_YOUR ASSIGNMENT:_ Reproduce every record verbatim but drop the pictures.

[Records drawn from a dataset]
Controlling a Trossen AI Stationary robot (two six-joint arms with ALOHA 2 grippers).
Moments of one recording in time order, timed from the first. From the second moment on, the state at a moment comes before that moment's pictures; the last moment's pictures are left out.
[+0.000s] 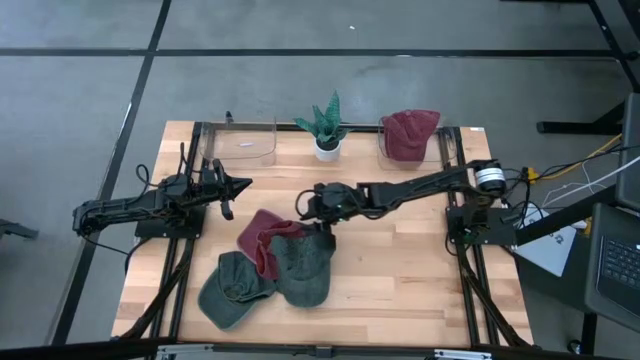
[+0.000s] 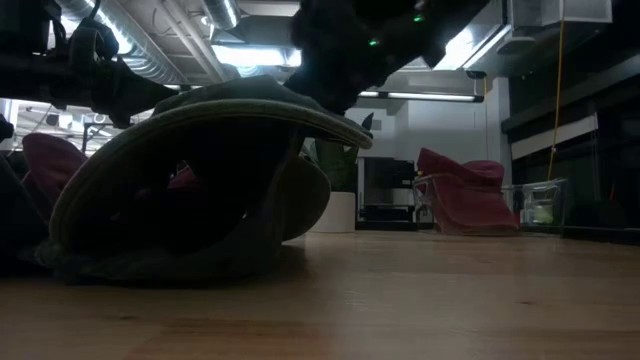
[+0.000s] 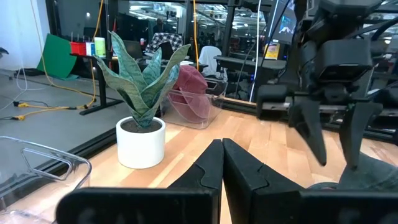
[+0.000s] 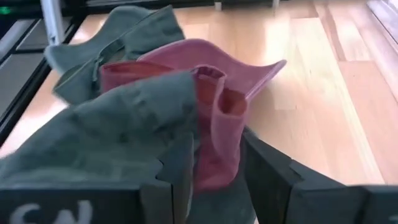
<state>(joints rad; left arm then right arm) 0.18 0.01 0.01 0.04 -0.18 -0.12 0.04 1.84 1.21 0.07 -0.10 0.07</state>
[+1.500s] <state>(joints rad) 0.18 0.01 0.01 0.04 -0.18 -0.12 0.00 2.00 1.41 -0.03 -0.13 0.12</state>
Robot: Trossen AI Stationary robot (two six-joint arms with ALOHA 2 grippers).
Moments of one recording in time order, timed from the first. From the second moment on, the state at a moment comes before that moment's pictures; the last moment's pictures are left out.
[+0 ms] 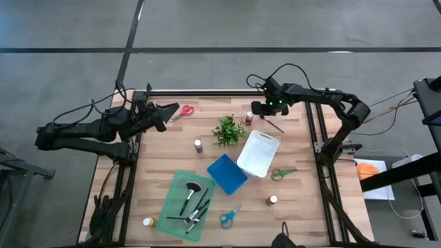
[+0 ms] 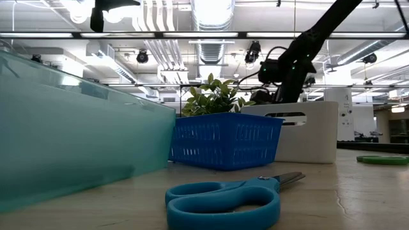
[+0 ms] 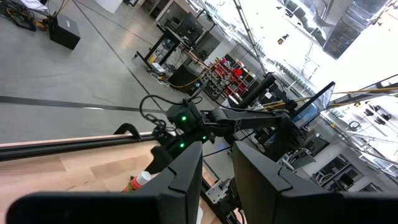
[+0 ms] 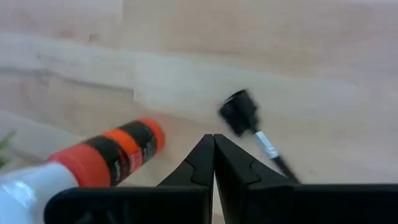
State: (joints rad) left arm 0.03 0.72 0.72 0.03 -0.50 -0.71; right arm -0.75 1.69 1.02 -0.55 -0.20 0.75
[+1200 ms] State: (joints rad) left arm 0.03 0.72 0.71 0.03 -0.48 -0.71; right arm -0.72 1.81 1.11 -0.69 -0.08 0.60
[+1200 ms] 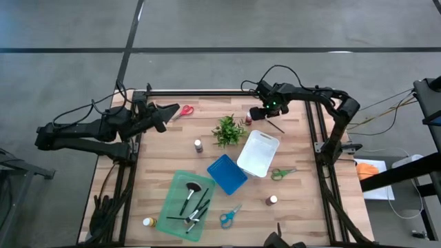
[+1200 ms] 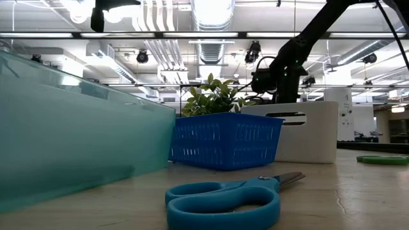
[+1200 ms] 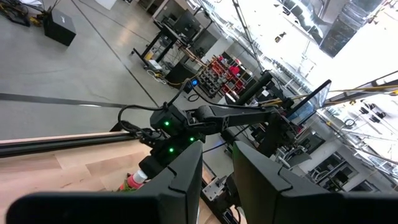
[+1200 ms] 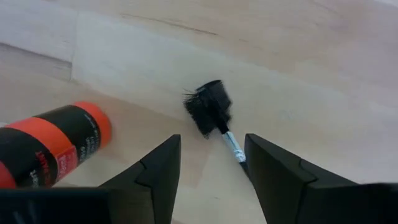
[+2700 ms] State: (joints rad) left arm 0.03 0.72 0.71 0.03 -0.48 -0.75; right arm -0.74 1.76 1.10 -0.70 0.08 0.43
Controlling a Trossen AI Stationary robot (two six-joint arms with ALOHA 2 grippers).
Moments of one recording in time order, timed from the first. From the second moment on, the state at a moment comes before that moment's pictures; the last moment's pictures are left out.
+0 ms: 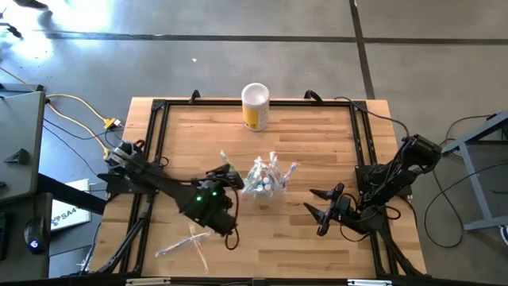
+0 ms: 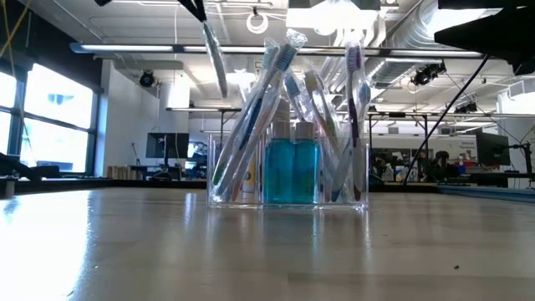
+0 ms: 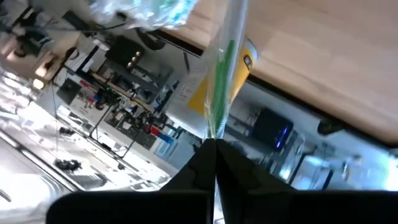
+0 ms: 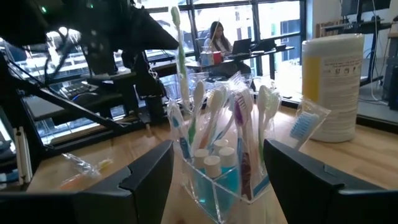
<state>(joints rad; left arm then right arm) -0.52 1.80 1.71 -1.57 -1.12 0.71 0.95 1.58 0.40 1.32 1.41 0.08</state>
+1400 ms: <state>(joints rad) -0.45 2.01 1.71 -1.24 -0.93 0.83 0.95 1.58 0.40 1.26 1.34 0.13</state>
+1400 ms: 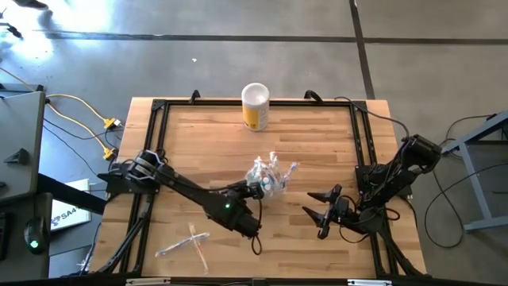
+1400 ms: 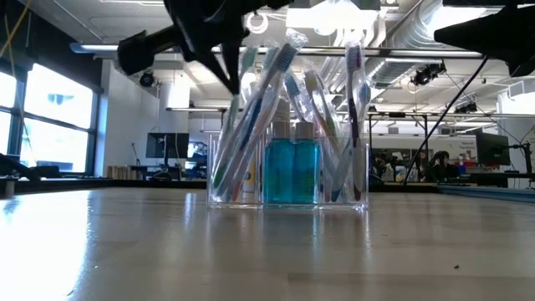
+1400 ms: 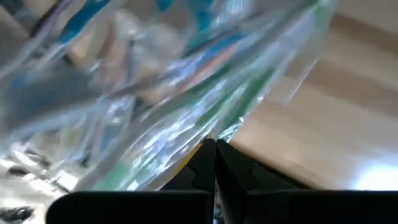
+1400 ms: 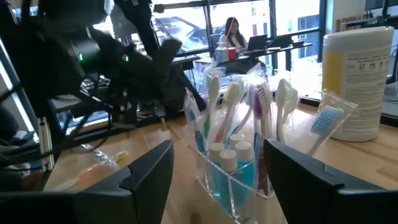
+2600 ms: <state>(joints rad) -0.44 2.03 1.71 -1.26 -0.82 0.62 0.95 1.58 0.40 1.26 1.33 0.13</state>
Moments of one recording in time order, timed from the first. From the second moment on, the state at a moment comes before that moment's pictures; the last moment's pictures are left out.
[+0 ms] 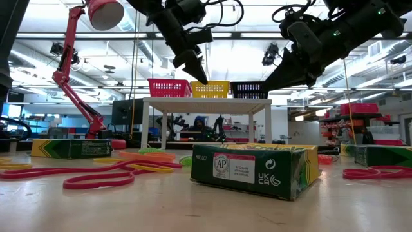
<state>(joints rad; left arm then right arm) 0.35 1.69 1.46 -0.55 -0.18 0.61 0.24 1.33 0.60 0.13 0.55 0.36</state>
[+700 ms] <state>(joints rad) 0.33 1.69 1.46 -0.57 -0.23 0.57 0.24 1.33 0.60 0.13 0.55 0.36</state>
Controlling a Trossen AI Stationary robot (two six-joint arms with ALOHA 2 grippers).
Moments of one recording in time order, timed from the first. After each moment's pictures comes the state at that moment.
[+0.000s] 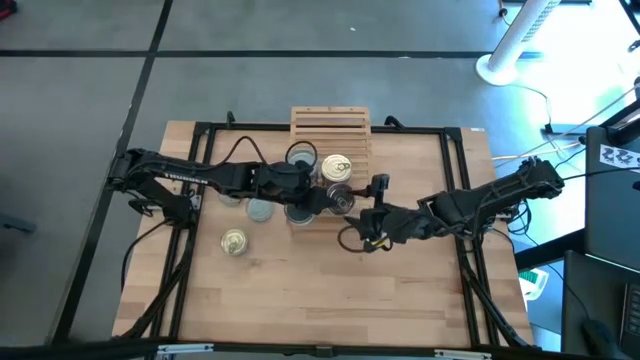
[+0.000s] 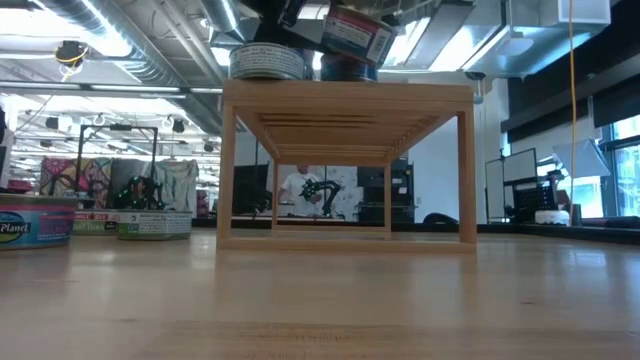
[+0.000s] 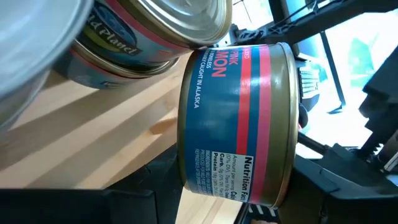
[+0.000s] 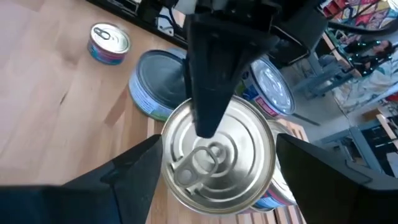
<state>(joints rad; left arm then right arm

_RESPONSE BELOW:_
Controlling a Trossen AI Stationary robot (two six-joint arms with ALOHA 2 grippers).
Moments of one recording in time order, timed from the first. From the second moment on, the state at a moment comes before that moment's pictures; the last moment's pictures are left out.
[+0.000s] 
[+0.000s] 
[+0.000s] 
[+0.000s] 
<state>(joints rad; left arm then right arm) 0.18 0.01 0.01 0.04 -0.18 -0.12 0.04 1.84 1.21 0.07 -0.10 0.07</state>
[+1.500s] <state>(joints rad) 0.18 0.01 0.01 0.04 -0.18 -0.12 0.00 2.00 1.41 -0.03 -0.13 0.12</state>
Robot: Trossen AI Stationary robot (two six-joint arms with ALOHA 2 grippers).
Moments of one recording in time order, timed from the first. From the second moment on, the state at a moment comes before that moment's pictures; the last moment's pictures are left out.
[+0 ms] 
[+0 ms] 
[+0 ms] 
[+0 ms] 
State: (joints rad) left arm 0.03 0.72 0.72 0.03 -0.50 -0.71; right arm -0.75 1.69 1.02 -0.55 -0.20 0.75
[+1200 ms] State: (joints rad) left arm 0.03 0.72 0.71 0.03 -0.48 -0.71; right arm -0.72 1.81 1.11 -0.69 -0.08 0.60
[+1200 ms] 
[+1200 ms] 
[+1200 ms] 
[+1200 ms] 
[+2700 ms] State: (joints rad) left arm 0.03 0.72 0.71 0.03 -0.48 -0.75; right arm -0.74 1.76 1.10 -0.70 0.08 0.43
Controlling a Trossen AI Stationary robot (two six-joint arms with ALOHA 2 grippers).
Moments of one recording in time order, timed from the first. From the second moment on, the state at a moment comes before that moment's pictures; the last moment's pictures are left out.
+0 ms: 
+0 ms: 
+0 ms: 
+0 ms: 
<state>(joints rad; left arm then right arm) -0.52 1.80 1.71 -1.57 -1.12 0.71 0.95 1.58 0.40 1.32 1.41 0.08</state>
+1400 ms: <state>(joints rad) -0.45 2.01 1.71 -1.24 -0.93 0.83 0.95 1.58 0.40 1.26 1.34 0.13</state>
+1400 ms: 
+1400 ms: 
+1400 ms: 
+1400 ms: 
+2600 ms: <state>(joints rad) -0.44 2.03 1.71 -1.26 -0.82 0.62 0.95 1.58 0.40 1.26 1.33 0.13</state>
Moments of one recording in time order, timed from the first. From the second moment on, the state at a moment comes before that moment's pictures; the last moment's pictures are left out.
[+0 ms] 
<state>(joints rad; left arm then right arm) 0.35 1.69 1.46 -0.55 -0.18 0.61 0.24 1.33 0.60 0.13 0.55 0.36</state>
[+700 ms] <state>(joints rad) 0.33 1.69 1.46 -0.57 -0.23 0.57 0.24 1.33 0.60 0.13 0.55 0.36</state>
Controlling a Trossen AI Stationary robot (two six-joint arms with ALOHA 2 grippers).
Moments of one recording in time order, timed from the first. After each moment's pictures comes the state at that moment.
[+0.000s] 
[+0.000s] 
[+0.000s] 
[+0.000s] 
<state>(joints rad; left arm then right arm

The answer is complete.